← Back to context

Comment by Ari_Rahikkala

2 years ago

> Models like ChatGPT aren’t eligible for the Hutter Prize for a variety of reasons, one of which is that they don’t reconstruct the original text precisely—i.e., they don’t perform lossless compression.

Small nit: The lossiness is not a problem at all. Entropy coding turns an imperfect, lossy predictor into a lossless data compressor, and the better the predictor, the better the compression ratio. All Hutter Prize contestants anywhere near the top use it. The connection at a mathematical level is direct and straightforward enough that "bits per byte" is a common number used in benchmarking language models, despite the fact that they are generally not intended to be used for data compression.

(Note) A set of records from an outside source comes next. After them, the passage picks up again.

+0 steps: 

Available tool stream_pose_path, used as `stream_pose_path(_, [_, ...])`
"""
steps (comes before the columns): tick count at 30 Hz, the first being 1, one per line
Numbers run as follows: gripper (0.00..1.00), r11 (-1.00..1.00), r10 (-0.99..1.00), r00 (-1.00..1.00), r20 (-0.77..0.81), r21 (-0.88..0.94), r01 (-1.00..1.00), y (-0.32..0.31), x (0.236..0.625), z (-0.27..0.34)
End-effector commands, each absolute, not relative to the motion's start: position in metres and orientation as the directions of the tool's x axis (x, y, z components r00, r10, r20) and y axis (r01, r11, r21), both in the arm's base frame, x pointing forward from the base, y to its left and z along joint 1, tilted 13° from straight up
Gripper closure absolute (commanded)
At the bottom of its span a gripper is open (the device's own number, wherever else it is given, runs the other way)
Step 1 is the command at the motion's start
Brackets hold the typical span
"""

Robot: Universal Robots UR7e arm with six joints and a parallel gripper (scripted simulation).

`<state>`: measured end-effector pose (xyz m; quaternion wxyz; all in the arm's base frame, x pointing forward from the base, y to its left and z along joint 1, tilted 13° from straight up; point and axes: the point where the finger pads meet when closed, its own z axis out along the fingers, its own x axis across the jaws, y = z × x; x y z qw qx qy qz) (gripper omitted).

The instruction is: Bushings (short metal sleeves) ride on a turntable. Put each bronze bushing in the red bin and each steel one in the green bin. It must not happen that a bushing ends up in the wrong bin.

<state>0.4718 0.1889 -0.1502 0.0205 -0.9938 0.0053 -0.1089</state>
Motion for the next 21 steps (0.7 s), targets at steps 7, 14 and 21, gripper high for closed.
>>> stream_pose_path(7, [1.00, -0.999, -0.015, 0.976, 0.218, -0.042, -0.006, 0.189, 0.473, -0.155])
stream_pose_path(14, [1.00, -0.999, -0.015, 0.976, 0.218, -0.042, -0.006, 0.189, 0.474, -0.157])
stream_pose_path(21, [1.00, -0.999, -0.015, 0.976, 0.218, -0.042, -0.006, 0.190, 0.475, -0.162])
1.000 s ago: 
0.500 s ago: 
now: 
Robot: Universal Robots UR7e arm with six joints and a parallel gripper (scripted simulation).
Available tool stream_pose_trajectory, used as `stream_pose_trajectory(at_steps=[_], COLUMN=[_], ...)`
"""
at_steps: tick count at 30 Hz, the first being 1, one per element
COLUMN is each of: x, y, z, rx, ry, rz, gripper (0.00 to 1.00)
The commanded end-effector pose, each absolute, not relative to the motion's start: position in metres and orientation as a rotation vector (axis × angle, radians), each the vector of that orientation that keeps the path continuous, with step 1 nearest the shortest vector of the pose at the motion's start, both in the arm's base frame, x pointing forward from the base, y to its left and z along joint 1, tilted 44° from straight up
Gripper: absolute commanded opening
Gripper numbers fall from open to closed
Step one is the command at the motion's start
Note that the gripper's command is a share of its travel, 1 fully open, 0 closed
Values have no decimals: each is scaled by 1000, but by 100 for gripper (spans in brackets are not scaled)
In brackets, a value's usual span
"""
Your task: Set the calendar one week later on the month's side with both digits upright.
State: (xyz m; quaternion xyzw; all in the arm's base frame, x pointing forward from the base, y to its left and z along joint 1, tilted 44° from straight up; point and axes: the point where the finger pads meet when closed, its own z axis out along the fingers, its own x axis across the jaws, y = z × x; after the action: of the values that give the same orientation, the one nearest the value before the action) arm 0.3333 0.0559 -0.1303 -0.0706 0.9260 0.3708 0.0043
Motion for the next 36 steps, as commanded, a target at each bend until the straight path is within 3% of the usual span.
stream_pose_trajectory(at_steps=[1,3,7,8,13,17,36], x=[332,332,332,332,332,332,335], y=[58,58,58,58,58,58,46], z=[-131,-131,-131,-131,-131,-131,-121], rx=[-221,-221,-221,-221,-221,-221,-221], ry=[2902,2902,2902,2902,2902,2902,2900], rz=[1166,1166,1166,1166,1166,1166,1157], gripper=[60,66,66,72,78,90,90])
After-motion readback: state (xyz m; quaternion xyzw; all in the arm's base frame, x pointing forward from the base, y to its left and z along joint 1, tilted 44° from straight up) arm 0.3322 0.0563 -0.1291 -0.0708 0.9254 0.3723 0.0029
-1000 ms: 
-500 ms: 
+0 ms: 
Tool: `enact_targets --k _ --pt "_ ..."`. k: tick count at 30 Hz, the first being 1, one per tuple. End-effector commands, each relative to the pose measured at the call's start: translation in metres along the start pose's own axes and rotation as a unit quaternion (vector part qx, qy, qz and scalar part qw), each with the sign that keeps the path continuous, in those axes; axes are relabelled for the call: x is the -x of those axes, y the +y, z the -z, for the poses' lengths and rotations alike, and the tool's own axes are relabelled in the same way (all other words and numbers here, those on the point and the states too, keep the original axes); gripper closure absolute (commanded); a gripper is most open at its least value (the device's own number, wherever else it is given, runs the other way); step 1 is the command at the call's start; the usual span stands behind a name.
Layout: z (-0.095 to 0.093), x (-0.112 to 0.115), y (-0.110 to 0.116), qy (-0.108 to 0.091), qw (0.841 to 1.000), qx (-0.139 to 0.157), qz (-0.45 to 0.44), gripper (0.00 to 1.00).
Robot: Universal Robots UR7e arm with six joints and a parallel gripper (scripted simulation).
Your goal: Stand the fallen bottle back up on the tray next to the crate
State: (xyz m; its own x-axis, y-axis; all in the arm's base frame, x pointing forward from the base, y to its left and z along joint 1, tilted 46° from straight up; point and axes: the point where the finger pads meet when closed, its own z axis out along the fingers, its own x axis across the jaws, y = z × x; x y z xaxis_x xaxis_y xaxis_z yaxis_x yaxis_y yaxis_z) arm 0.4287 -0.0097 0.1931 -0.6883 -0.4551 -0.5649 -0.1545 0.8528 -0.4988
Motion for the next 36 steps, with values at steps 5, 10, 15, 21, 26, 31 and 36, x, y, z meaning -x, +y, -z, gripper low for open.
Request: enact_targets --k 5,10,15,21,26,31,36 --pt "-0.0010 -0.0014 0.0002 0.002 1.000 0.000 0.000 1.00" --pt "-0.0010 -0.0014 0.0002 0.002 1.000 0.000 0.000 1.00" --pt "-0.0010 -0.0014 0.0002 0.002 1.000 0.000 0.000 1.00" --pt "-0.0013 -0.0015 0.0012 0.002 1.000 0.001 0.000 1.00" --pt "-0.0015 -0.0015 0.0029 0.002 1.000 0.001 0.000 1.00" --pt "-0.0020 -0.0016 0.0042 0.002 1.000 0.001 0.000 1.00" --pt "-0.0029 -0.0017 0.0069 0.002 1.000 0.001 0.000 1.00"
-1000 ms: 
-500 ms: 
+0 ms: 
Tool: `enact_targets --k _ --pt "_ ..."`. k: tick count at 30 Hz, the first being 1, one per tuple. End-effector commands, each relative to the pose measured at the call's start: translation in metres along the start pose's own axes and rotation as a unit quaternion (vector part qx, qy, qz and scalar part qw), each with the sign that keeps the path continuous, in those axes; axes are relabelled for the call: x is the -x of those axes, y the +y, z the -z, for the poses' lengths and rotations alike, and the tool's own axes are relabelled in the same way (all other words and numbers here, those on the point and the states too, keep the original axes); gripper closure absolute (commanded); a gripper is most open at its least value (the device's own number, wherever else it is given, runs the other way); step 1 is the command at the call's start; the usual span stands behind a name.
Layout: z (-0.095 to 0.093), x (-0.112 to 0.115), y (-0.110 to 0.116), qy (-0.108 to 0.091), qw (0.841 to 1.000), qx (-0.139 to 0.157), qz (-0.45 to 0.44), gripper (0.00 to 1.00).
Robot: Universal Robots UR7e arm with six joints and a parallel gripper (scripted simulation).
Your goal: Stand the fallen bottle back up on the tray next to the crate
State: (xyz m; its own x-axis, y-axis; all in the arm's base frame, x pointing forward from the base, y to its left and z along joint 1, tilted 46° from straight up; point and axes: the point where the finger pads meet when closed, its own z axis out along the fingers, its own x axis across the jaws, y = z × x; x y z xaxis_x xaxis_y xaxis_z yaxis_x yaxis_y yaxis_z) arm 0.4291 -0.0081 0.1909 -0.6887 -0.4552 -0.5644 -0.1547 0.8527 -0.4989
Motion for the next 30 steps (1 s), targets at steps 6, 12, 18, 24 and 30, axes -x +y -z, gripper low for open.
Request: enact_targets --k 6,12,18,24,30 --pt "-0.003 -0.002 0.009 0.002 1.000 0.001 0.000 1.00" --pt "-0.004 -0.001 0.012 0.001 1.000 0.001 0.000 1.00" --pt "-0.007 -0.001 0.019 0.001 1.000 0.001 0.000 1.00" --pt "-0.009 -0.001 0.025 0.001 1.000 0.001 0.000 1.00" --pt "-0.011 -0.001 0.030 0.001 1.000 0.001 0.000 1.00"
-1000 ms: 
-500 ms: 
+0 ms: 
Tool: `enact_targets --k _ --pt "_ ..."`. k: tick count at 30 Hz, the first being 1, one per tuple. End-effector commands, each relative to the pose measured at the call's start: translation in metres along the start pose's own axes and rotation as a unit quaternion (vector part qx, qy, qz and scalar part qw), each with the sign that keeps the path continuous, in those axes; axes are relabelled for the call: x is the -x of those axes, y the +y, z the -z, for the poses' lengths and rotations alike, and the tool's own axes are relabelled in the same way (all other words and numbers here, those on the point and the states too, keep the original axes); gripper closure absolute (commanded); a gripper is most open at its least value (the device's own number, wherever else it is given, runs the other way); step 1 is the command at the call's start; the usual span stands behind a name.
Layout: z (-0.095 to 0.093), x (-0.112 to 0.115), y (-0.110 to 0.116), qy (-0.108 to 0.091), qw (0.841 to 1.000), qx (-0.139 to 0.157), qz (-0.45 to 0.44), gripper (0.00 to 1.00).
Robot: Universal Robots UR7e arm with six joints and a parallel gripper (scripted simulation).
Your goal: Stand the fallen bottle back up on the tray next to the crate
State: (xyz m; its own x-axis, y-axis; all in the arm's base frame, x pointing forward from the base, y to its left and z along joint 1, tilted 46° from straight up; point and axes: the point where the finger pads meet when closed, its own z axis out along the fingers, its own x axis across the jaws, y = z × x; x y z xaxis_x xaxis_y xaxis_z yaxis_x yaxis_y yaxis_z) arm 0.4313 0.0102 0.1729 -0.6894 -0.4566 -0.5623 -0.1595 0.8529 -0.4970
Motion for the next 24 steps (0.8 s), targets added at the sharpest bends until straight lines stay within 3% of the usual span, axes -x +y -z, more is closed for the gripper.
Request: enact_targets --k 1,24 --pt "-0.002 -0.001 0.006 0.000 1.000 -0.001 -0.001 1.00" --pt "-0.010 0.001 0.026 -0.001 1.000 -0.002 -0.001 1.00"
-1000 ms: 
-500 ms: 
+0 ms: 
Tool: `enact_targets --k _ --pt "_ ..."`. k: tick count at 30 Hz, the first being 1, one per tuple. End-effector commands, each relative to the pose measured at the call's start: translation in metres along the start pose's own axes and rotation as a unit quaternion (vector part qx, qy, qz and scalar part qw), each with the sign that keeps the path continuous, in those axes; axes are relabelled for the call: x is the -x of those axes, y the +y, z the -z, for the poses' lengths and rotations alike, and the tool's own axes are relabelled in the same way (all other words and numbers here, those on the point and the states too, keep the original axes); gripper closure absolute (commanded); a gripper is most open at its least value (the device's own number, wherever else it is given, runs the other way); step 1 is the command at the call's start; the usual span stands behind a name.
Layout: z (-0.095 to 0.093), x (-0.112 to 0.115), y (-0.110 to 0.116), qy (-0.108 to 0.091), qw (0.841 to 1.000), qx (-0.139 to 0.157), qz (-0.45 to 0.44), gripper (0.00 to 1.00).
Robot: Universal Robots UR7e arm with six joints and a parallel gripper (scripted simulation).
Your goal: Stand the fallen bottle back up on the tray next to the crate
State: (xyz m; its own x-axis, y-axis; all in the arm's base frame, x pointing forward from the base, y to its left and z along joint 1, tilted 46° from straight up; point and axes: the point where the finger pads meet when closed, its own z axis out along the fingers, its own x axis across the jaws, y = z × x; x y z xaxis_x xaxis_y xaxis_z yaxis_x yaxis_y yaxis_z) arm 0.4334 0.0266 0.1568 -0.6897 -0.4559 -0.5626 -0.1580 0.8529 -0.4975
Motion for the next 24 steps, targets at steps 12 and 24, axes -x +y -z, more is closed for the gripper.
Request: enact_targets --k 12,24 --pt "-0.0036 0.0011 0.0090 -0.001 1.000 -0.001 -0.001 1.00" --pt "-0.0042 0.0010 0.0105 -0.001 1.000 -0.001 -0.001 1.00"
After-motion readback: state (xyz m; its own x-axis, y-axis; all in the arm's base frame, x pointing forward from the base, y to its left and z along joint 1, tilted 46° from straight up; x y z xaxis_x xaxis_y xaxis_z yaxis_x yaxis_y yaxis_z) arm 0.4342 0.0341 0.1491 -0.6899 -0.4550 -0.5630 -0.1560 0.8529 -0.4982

The practical reason why a ChatGPT-based system won't be competing for the Hutter Prize is simply that it's a contest about compressing a 1GB file, and GPT-3's weights are both proprietary and take up hundreds of times more space than that.

Fabrice Bellard has a project that does precisly this. And does it extremely well, apparently. Previously on HN: http://www.mattmahoney.net/dc/text.html ) . Not sure why it isn't eligible for the Hutter Prize, there's some speculations in the previous discussion but I don't know whether they're true.

  • Thank you! Turns out that GPT does in fact perform lossless compression if you want it to, like in this demo.

    • The main issue is that most ML frameworks aren't reliably reproducible, and are not designed for such use cases.

      Bellard's solution was to code up his own neural network library in C.